• Prompt
Reproduce the first line of the material below and each line after it, exactly, through the line containing "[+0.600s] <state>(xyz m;", and give nothing more.

═══ Dataset records ═══

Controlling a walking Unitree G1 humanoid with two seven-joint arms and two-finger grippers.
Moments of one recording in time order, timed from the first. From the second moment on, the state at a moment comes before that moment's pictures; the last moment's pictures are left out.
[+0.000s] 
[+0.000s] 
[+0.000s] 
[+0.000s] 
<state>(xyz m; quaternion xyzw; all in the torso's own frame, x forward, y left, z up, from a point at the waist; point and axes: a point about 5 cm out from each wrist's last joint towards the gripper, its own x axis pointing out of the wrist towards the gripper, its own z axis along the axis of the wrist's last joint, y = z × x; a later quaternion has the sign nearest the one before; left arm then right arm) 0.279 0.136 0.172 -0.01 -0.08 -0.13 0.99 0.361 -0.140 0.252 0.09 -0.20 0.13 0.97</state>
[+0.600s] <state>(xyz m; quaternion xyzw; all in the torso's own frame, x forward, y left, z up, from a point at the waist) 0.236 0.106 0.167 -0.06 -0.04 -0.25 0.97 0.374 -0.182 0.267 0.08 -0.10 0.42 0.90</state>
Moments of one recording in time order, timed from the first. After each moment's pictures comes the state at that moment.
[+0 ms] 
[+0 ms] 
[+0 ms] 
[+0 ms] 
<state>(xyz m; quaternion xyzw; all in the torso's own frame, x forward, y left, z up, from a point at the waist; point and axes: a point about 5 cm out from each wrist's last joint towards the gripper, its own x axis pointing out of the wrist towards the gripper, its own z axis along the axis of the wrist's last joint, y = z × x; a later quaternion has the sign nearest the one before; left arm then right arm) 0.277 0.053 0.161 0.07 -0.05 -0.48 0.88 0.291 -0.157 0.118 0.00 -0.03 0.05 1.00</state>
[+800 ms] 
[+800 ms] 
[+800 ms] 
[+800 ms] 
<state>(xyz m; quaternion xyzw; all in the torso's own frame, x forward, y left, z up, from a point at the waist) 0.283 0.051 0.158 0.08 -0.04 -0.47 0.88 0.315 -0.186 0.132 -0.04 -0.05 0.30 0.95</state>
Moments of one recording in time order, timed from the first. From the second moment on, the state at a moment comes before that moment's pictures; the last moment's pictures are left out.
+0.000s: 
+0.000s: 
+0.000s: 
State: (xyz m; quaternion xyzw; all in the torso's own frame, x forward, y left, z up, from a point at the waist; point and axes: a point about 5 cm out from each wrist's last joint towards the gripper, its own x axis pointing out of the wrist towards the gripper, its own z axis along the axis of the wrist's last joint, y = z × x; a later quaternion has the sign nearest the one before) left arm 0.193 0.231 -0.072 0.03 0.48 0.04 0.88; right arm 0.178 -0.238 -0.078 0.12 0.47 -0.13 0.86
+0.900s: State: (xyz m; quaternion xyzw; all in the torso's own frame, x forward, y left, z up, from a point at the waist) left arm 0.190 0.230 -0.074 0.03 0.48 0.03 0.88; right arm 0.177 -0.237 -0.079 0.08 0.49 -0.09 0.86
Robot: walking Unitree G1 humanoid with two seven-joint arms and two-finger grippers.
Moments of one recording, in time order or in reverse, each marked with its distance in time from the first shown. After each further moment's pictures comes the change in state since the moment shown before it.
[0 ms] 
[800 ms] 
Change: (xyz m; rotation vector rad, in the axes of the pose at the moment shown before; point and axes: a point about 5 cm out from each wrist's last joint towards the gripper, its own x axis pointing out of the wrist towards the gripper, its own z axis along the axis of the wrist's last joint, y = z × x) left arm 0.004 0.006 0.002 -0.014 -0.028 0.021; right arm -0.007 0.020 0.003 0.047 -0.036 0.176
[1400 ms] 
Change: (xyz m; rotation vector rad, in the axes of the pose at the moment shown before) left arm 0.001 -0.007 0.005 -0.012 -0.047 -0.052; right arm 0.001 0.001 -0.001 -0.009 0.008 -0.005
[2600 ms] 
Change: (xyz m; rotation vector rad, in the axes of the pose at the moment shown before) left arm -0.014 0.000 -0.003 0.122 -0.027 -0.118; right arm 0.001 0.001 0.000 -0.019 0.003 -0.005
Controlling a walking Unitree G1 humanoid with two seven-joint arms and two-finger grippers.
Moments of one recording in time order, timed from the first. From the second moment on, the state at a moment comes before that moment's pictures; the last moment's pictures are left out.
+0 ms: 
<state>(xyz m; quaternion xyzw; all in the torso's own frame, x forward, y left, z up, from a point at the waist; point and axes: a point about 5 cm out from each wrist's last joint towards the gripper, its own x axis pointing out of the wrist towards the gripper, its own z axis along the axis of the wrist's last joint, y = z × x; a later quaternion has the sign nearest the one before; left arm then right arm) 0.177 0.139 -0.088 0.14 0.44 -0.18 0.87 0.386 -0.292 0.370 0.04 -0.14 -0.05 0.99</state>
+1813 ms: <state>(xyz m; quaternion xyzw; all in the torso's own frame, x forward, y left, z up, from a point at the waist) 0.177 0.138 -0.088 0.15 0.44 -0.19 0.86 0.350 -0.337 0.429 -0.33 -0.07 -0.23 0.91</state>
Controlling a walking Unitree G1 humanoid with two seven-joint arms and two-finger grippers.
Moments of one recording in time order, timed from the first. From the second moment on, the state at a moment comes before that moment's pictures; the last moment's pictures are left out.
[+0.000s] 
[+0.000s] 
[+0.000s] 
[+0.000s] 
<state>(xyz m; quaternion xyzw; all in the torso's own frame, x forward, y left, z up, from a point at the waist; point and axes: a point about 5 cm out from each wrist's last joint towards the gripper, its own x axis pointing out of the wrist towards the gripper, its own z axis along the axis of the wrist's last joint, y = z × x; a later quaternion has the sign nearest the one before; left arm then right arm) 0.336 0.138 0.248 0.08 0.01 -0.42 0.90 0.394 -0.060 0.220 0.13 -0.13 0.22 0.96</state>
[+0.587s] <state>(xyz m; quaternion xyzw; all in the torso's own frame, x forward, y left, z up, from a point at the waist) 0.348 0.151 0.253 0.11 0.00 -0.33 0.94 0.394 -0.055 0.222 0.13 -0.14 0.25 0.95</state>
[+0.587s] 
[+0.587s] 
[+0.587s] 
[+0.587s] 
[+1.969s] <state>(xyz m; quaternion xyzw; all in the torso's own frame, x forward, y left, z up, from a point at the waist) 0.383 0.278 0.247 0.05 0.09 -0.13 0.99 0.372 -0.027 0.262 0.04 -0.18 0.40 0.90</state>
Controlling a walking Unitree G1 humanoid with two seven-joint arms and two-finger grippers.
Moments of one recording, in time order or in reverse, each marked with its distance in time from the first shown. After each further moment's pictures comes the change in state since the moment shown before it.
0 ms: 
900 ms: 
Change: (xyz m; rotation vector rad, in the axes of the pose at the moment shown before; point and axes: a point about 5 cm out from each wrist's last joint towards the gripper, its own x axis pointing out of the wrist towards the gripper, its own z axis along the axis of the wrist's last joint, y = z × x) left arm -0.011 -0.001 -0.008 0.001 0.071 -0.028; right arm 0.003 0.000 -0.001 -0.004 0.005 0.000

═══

• Answer space
Controlling a walking Unitree G1 humanoid with two seven-joint arms and two-finger grippers.
Moments of one recording in time order, timed from the first. From the second moment on, the state at a moment comes before that moment's pictures; the last moment's pictures are left out.
[+0.000s] 
[+0.000s] 
[+0.000s] 
[+0.000s] 
<state>(xyz m; quaternion xyzw; all in the torso's own frame, x forward, y left, z up, from a point at the waist; point and axes: a point about 5 cm out from each wrist's last joint towards the gripper, its own x axis pointing out of the wrist towards the gripper, its own z axis along the axis of the wrist's last joint, y = z × x; a later quaternion has the sign nearest the one before; left arm then right arm) 0.279 0.136 0.172 -0.01 -0.08 -0.13 0.99 0.361 -0.140 0.252 0.09 -0.20 0.13 0.97</state>
[+0.600s] <state>(xyz m; quaternion xyzw; all in the torso's own frame, x forward, y left, z up, from a point at the waist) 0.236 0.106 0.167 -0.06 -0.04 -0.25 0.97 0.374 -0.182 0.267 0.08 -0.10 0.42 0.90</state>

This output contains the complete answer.